Exercise details: Repeat the data exactly, please; no pictures belong in the copy.

Collected data:
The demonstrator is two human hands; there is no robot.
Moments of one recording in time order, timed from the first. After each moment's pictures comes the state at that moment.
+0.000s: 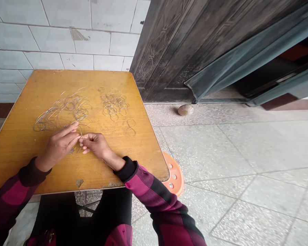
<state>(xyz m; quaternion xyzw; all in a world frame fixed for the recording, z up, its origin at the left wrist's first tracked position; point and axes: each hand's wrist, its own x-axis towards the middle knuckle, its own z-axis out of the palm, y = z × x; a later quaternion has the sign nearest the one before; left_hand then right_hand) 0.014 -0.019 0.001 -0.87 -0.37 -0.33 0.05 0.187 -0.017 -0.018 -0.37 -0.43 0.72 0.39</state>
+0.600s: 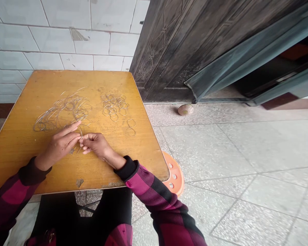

Result of this exercise:
The demonstrator is two human hands; there is no robot.
Moments of one recording in time order, timed from the first. After each moment's pictures comes the state at that moment.
+0.000s: 
<state>(xyz m; quaternion xyzw; all in a world frame fixed for the recording, z up, its origin at the left wrist's first tracked position; point and axes: each hand's wrist, its own x-axis towards the middle knuckle, its own z-axis out of the palm, y = z × x; a later quaternion has the sign nearest the one before; left_hand then right_hand) 0.014 -0.019 0.001 -0.87 -0.37 -0.33 0.05 0.187 -0.017 -0.018 -0.37 -0.43 0.72 0.39</state>
+0.600s: 

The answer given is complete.